## Introduction

This post is an enhancement over one of the previous posts where the task was to find if a given string C is an interleaving of strings A and B. To know more about the problem description, please visit the previous post

## Solution

The previous solution is a iterative solution which requires lot of space. Here we will discuss a recursive solution. Hopefully with small code foot print. Before we jump into the code, let us understand the idea behind the solution.

Here are the example Strings A, B and C

- A -> abcd
- B -> ade
- C -> abadcde

### The recursive algorithm

The task is to check if C can be constructed from A and B while maintaining the relative ordering of the characters in A and B. Here is the initial draft of our algorithm

- If the sum of lengths of A and B is not equal to the length of C, then return false because its impossible to interleave two strings and get a resultant string if the results length is not equal to the sum of lengths of the contributing strings
- If all the strings are exhausted then return true. This means our algorithm ended up and we didn’t fail in the earlier steps.
- Initialize two boolean variables R1 and R2 to false.
- Now, we need to check for the front character of all the strings and there can be three cases
- The first character of A matches with the front character of C
- In this case, we can recursively make the same check by removing the first character of A and C, keeping B intact.
- Store the result (true/false) in a variable R1

- If the first character of B matches with the front character of C
- In this case, we can recursively make the same check by removing the first character of B and C, keeping A intact.
- Store the result (true/false) in another variable R2

- Neither the first character of A nor B match with the first character of C
- In this just return R1 || R2 because R1 and R2 are initialized to false.

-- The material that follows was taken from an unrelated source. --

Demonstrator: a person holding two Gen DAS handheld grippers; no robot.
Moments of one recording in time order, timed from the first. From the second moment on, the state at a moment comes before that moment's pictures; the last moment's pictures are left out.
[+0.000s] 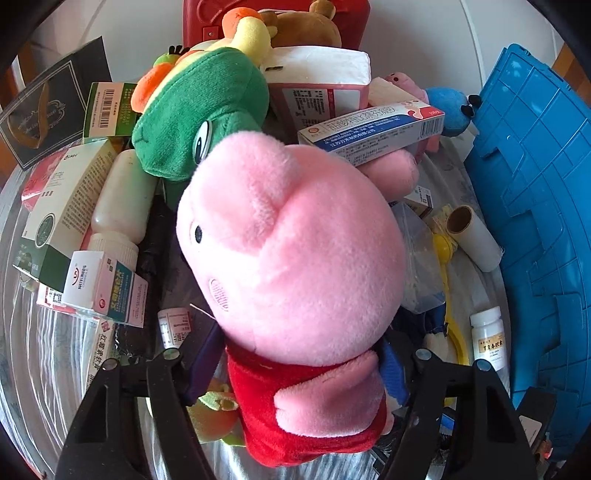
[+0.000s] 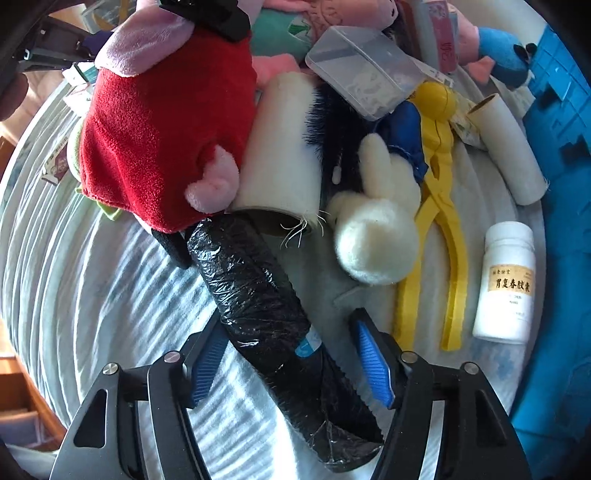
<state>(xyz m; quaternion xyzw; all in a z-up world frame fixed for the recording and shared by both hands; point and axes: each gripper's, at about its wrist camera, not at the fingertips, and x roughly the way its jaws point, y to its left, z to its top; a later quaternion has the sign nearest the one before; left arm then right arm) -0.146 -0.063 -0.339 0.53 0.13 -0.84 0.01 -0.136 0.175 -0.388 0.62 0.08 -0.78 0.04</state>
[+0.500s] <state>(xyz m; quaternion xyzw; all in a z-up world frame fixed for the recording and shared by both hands) -0.140 -0.066 -0.334 0.52 0.13 -0.84 0.01 -0.122 0.174 -0.382 0.60 0.08 -0.79 0.06</state>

- The first character of A matches with the front character of C
- Eventually the base condition of recursion will arrive and the method will return back.

### Source

Here is the relevant part of the source code

1 2 3 4 5 6 7 8 9 10 11 12 13 14 |
private static boolean canBeConstructed(String s1, String s2, String s3) { if (s1.length() + s2.length() != s3.length()) return false; if (s1.length() == 0 && s2.length() == 0 && s3.length() == 0) { return true; } boolean result1 = false; if (s1.length() > 0 && (s1.charAt(0) == s3.charAt(0))) result1 = canBeConstructed(s1.substring(1), s2, s3.substring(1)); boolean result2 = false; if (!result1 && s2.length() > 0 && (s2.charAt(0) == s3.charAt(0))) result2 = canBeConstructed(s1, s2.substring(1), s3.substring(1)); return result1 || result2; } |

### Dry Run

Let us try to dry run the algorithm for few steps and let that sink in.

**Steps**

- We invoke the canBeConstructed method with
**A(abcd), B(ade)**and**C(abadcde)** - The first two conditions won’t fulfill. The first character of A matches with the first character of C. So, invoke the method recursively after removing the first characters of A and C
- Invocation
**A(bcd), B(ade), C(badcde)** - Again, the first two conditions won’t fulfill. Also, the first character of A matches with the first character of C. So, invoke the method recursively after removing the first characters from A and C
- Invocation
**A(cd), B(ade), C(adcde)** - This time, the first characters of A and C won’t match, but the first character of B and C do match. So, invoke the method recursively after removing the first characters from B and C
- Invocation
**A(cd), B(de), C(dcde)** - This time, the first character of B and C match, so invoke the method after stripping the first character of B and C
- Invocation
**A(cd), B(e), C(cde)** - The first character of A and C match, so strip them and proceed with next invocation
- Invocation
**A(d), B(e), C(de)** - The first character of A and C match, so strip and proceed with next invocation
- Invocation
**A(), B(e), C(e)** - This time the character of B and C matches and the next invocation is with three empty strings.
- The next invocation will return
**true**because the lengths of the arguments are zero.

- Invocation
- Return value received in previous step is
**true**(as we are taking an OR from both the results)

- Invocation
- Return value received in previous step is
**true**

- Invocation
- Return value received here is
**true**

- Invocation
- Return value received here is
**true**

- Invocation
- Return value here is
**true**

- Invocation
- Return value here is
**true**, and the method now returns to the caller.

Above is the recursion stack and this is how the algorithm will execute.

## Analysis

Now, this is a recursive function, which means it will consume some space for the recursion stack. The space is proportional to the length of the longest String that is length of C if this is going to result in success. In case of failures, it might break out early.

So we can safely say that the** space complexity** is O(L), where L is the length of the resultant string.

**Time complexity**, can be argued in the same way.

You can write the recurrence as T(L) = 2T(L-1) + O(1) which is exponential in runtime. In practice, this algorithm finishes much faster than that. T(L) = O(2^L).